/ 3 April 2012

Google snaps up SA art for ‘street’ viewing

Google Snaps Up Sa Art For 'street' Viewing

Local and international audiences will now have access to South African artwork and indigenous rock art from the comfort of their desks or armchairs, through Google's pioneering Art Project.

The Art Project uses Google's Street View technology to allow users to wander the halls of the world's great art galleries. Clicking on an artwork brings up high-resolution captures of the artwork and users can zoom in to explore the smallest details.

A small number of artworks have been rendered in "gigapixel" resolution that is about 1 000 times more detailed than images with the average digital camera.

Users can create personalised galleries and share them with others, a feature that lends itself to the teaching of art history.

Now, the internet search giant, which has formed links with the world's top art institutes to digitise all manner of artwork from paintings to street art, has expanded its project to bring art lovers a greater variety of material to explore from two of South Africa's own cultural institutions.

The original Art Project included about a dozen of the world's top galleries, such as the Tate Art Gallery and the Van Gogh Museum. It's now been expanded to include 151 partners in 40 countries.

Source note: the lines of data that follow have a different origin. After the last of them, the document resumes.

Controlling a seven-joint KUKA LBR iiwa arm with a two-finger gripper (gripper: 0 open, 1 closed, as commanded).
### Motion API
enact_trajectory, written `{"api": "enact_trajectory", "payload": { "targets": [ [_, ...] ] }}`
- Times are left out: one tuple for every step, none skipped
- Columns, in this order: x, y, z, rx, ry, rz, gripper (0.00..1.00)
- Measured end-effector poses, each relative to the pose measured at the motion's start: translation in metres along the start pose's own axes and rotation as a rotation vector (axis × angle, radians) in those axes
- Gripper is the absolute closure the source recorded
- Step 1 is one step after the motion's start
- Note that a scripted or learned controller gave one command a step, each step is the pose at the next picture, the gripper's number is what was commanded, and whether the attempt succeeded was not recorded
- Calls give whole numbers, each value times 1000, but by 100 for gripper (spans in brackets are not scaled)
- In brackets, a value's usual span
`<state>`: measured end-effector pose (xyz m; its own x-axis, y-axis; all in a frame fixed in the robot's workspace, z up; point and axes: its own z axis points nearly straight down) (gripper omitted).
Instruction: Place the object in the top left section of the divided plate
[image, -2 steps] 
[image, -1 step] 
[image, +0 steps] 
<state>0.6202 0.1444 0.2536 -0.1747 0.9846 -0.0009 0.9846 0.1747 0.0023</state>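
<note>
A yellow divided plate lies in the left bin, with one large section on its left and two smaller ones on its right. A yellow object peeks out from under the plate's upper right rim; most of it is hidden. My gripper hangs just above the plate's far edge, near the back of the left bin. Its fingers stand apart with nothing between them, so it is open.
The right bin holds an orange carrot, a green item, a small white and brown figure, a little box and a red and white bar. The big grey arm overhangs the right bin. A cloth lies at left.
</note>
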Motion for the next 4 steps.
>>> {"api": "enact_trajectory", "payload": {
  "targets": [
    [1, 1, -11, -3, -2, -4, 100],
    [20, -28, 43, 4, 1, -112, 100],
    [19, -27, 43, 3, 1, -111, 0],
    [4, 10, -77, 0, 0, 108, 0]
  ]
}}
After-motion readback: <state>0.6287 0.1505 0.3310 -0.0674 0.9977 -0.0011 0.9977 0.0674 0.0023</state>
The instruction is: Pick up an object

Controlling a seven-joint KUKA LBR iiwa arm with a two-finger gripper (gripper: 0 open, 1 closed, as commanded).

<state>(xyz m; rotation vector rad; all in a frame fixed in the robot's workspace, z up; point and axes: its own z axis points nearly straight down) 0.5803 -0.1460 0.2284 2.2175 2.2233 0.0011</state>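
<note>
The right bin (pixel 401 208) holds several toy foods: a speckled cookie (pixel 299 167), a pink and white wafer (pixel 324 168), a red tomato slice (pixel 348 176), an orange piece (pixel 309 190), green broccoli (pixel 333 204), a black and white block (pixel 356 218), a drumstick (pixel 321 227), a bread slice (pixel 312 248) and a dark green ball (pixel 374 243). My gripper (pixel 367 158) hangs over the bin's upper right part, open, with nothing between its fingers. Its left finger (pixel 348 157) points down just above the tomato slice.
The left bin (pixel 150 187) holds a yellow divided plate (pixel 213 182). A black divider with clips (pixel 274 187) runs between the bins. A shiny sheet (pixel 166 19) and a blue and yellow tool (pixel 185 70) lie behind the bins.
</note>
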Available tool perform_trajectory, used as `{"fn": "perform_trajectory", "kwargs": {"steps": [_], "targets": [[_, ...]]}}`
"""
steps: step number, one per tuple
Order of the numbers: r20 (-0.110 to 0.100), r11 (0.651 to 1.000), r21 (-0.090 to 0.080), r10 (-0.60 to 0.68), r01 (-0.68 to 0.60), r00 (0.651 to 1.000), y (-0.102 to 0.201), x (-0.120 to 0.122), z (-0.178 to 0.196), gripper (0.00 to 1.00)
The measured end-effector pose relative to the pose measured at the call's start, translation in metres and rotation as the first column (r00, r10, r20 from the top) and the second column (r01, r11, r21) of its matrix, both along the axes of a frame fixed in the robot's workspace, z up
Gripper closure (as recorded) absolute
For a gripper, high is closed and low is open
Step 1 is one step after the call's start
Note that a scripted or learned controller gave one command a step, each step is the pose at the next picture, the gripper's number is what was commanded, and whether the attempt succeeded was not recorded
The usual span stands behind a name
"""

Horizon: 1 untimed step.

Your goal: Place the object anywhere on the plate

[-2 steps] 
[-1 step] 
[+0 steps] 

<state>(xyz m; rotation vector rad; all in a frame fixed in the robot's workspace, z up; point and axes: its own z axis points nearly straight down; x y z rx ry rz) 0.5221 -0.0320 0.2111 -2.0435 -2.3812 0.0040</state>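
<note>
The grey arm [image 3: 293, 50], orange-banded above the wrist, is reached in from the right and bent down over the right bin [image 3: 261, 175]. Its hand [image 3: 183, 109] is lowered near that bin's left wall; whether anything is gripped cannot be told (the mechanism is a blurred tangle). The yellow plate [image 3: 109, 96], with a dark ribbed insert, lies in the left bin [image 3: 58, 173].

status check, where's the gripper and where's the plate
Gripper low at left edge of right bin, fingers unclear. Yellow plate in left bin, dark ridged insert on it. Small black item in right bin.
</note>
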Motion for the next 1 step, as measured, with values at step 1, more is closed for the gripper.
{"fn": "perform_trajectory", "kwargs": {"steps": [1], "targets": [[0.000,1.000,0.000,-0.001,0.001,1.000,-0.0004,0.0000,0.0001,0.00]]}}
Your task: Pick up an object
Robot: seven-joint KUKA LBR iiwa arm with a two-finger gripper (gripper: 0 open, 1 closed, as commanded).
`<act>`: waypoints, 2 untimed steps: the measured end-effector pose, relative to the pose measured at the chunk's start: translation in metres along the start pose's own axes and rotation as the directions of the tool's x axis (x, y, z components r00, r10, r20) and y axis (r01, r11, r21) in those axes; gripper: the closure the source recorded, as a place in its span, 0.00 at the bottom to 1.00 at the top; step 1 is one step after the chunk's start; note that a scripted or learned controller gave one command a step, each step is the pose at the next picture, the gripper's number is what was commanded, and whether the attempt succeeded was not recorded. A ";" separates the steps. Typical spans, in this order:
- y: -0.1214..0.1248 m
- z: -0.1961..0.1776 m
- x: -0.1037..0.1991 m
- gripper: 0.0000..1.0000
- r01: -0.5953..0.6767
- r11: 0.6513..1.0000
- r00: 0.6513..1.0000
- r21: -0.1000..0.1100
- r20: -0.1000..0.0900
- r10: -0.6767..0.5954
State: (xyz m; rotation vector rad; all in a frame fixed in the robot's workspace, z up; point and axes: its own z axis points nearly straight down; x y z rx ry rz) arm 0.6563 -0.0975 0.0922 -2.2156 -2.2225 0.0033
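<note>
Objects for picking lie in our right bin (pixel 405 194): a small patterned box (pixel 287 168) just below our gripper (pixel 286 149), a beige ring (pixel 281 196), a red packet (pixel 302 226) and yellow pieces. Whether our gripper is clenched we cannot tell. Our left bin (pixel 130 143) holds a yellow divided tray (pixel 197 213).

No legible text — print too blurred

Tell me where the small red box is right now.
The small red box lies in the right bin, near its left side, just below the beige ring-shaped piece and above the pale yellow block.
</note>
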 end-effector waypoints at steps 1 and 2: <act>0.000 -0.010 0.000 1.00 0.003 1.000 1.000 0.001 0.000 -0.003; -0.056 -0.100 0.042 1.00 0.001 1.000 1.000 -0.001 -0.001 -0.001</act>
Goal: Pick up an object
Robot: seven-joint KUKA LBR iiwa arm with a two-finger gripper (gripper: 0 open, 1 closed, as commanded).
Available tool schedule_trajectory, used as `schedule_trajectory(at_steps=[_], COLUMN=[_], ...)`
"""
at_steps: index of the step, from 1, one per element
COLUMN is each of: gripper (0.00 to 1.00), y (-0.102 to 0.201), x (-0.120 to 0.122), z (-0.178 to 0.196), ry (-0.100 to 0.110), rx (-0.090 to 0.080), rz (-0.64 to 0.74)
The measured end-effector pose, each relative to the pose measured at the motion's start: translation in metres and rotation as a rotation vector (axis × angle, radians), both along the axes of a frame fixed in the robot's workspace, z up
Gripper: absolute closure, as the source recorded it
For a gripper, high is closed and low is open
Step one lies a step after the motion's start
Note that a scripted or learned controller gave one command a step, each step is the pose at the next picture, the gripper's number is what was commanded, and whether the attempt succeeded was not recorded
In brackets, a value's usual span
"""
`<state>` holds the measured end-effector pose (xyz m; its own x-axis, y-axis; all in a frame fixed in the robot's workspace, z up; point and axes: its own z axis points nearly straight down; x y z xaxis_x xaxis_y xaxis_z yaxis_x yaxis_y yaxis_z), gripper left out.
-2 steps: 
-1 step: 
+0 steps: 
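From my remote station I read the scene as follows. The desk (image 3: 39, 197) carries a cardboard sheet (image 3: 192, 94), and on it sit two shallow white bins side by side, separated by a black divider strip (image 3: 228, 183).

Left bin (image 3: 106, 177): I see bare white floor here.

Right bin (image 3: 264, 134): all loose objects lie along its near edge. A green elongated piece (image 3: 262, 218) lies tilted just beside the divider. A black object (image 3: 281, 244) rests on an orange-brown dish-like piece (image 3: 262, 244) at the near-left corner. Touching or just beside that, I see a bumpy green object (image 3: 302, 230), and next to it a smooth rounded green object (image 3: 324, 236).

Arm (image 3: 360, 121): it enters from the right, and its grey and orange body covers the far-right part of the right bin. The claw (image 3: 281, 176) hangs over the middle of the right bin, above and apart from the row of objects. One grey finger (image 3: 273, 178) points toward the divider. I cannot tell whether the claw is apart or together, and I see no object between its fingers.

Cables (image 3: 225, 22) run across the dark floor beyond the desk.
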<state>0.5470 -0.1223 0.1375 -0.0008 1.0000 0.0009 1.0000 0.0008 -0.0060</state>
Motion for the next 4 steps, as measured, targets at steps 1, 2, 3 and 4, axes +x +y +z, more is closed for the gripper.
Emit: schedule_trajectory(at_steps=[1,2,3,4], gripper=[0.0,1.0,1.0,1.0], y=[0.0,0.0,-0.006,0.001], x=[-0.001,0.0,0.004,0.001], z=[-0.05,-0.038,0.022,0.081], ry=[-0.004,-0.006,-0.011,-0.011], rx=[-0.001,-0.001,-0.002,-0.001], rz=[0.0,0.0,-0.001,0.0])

The Iziko South African National Gallery in Cape Town and Wits University's Rock Art Research Institute on Tuesday took their place alongside iconic institutions such as New York's Museum of Modern Art and less well-known galleries like Qatar's Museum of Islamic Art in Google's Art Project.

They are the only two African art institutes represented in the project.

Riason Naidoo, director of the Iziko gallery, said the project would help showcase South African art and provided an opportunity to promote local artists on an international scale.

Naidoo said European and American museums have been increasingly collecting South African contemporary art, and South African modern art is collecting huge sums of money on the international market.

Last year Irma Stern's Arab Priest sold for R33-million.

"In the past 10 years, there's been an explosion of South African art on the international scene and I think this is a continuation of that interest in South African art," he said.

The Iziko gallery has contributed 57 images to the project from its permanent collection. These include 17th and 18th Century works of Dutch, Flemish, English, Italian and South African origin from its historical collections; and traditional African art, including indigenous beadwork of Zulu and Ndebele origin.

The collection also includes new media and photography from the 1970s and 1980s, with work by David Goldblatt and Guy Tillim, who have their roots in the documentary photography tradition.

Amit Sood, the head of Art Project, said the new expanded programme demonstrates Google's commitment to all types of art, and cultures and civilisations all across the globe.

"The Art Project is no longer just about the Indian student wanting to visit the Metropolitan Museum of Art in New York. It is now also about the American student wanting to visit the National Gallery of Modern Art in Delhi," he said.

Art historian and critic Matthew Partridge said Google's virtual galleries would give many South African school children the opportunity to view artwork that they never would have seen otherwise.

But at the same time, he said, the digital experience could never equate to the experience of viewing an artwork.

"We can't expect this kind of technology to replace the material experience of viewing art," he said. "From a teacher's perspective it's absolutely vital that we have access to these kinds of things but at the end of the day it's really about getting kids feet in museums."

Last month Google launched the Nelson Mandela Digital Archive Project, in which reams of documents, photographs and videos relating to the life of former president Nelson Mandela have been digitised and made available online.

Arthur Goldstuck, technology commentator and managing director of World Wide Worx, said the use of Street View in the project would enhance the user experience.

"Part of the process of consuming art in a gallery is also experiencing the way the art has been curated," he said. "You're not merely seeing standalone images, you're seeing the images in a context and the curators of the better galleries have contextualised the art in such a way that you can experience and explore the art in a way that enhances your appreciation of it."

Goldstuck said the project would enhance the democratisation of information by making available resources that only the very privileged might have had access to previously.